We are modeling account table in cassandra with social logins, we chose email as primary key and skinny row implementation. Our cassandra is on version 2.1.6
. Here is table definition:
CREATE TABLE account_by_email (
email_address text,
account_password text,
first_name text,
last_name text,
registered_at timestamp,
roles set<text>,
facebook_id text,
twitter_id text,
linkedin_id text,
password_reset_token blob,
password_reset_token_valid_until timestamp,
profile_image_url text,
PRIMARY KEY (email_address) ) WITH COMMENT='Accounts in system by email.';
This workks fine for email access since we can access fast each account when we know email address which is situation after login.
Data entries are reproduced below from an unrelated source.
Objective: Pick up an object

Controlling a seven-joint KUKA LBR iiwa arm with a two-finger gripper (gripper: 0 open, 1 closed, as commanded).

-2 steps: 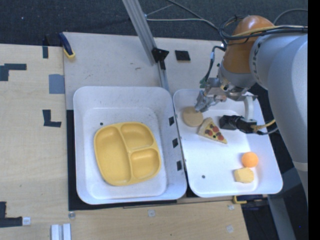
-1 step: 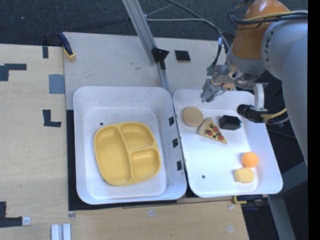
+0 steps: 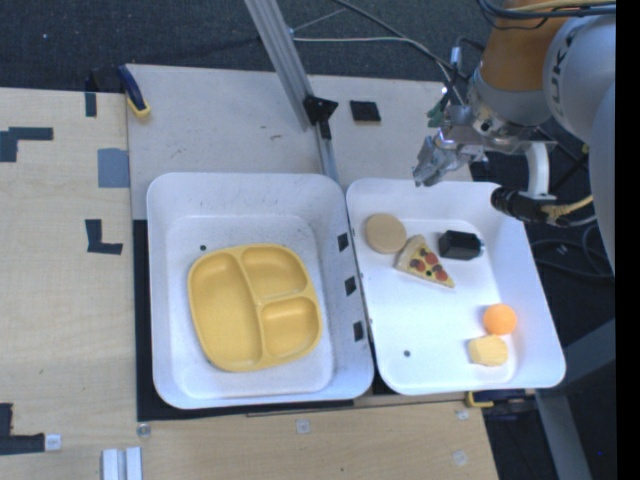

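Divided tray (image 3: 255, 306) in left bin (image 3: 170, 208); cookie (image 3: 385, 233), pizza slice (image 3: 425, 262), block (image 3: 461, 244), ball (image 3: 499, 319), cube (image 3: 488, 351) in right bin (image 3: 440, 368)

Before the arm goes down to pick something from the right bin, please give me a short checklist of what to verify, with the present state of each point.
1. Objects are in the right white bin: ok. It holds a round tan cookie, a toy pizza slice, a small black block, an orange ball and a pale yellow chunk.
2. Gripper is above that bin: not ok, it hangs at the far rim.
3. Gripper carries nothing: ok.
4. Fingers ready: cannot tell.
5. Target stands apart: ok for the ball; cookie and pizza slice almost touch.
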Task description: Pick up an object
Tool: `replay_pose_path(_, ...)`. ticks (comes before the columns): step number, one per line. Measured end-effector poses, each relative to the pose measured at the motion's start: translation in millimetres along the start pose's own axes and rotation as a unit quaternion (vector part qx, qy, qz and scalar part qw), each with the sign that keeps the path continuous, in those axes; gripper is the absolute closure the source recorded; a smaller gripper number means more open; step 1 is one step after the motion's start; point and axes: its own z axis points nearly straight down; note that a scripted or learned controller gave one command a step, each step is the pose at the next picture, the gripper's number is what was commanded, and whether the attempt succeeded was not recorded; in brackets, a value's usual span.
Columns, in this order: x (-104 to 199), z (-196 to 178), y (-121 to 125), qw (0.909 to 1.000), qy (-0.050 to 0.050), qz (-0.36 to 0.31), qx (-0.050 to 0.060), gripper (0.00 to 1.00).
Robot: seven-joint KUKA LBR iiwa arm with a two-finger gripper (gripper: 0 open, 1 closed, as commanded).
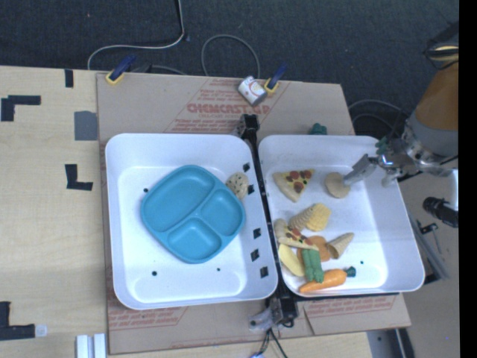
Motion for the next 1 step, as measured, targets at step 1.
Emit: replay_pose_path(1, 10.7, 103.9, 34.5, 1.0, -0.002, -0.001, -0.003, 0.0)
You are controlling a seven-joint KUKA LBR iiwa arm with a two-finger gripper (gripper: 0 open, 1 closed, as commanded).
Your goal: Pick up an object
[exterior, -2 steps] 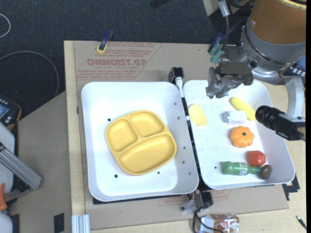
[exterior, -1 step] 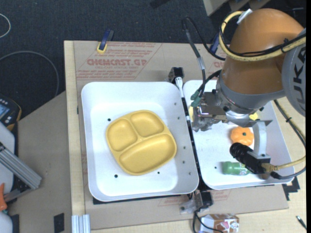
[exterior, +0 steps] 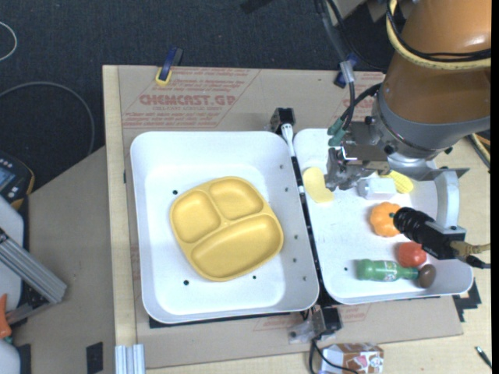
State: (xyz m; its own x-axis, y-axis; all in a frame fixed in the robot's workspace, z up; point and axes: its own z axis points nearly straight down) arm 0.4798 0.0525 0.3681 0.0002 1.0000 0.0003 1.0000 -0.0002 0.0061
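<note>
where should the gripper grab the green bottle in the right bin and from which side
Grip the green bottle across its wide body, coming straight down from above. It lies on its side, long axis running left-right, so the fingers should close from near and far sides. The brown object and red object crowd its narrower right end, so stay toward the left.

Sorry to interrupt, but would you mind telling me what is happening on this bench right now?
The arm's end effector is lowered into the right bin, right beside a pale yellow item near its left wall. An orange fruit, a red piece and a green bottle lie further along. The left bin holds a yellow divided tray.
</note>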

User has, in addition to email login option to login / signup with social accounts. When social account login is used flow is go to social network, receive social id (facebook, twitter, linkedin) and maybe email and query account table by social id to get full account or just email and continue on using email on each API request.
We currently added indexes on facebook_id
, twitter_id
, linkedin_id
to support this since we are in MVP phase with one node and we chose fats implementation over performance.
What is proper way to model this? Here are couple of suggestions we are thinking of:
- leave index implementation since fetch by social id is happening only on login once (after that email is used)
- have one table for each social id which will hold social id email pair
- have one table for each social id which will hold full account (account can be edited so this will add complexity to update)
- something else?
And another question, is index implementation with high cardinality field (as social id) really that bad when you model access path which happens rarely?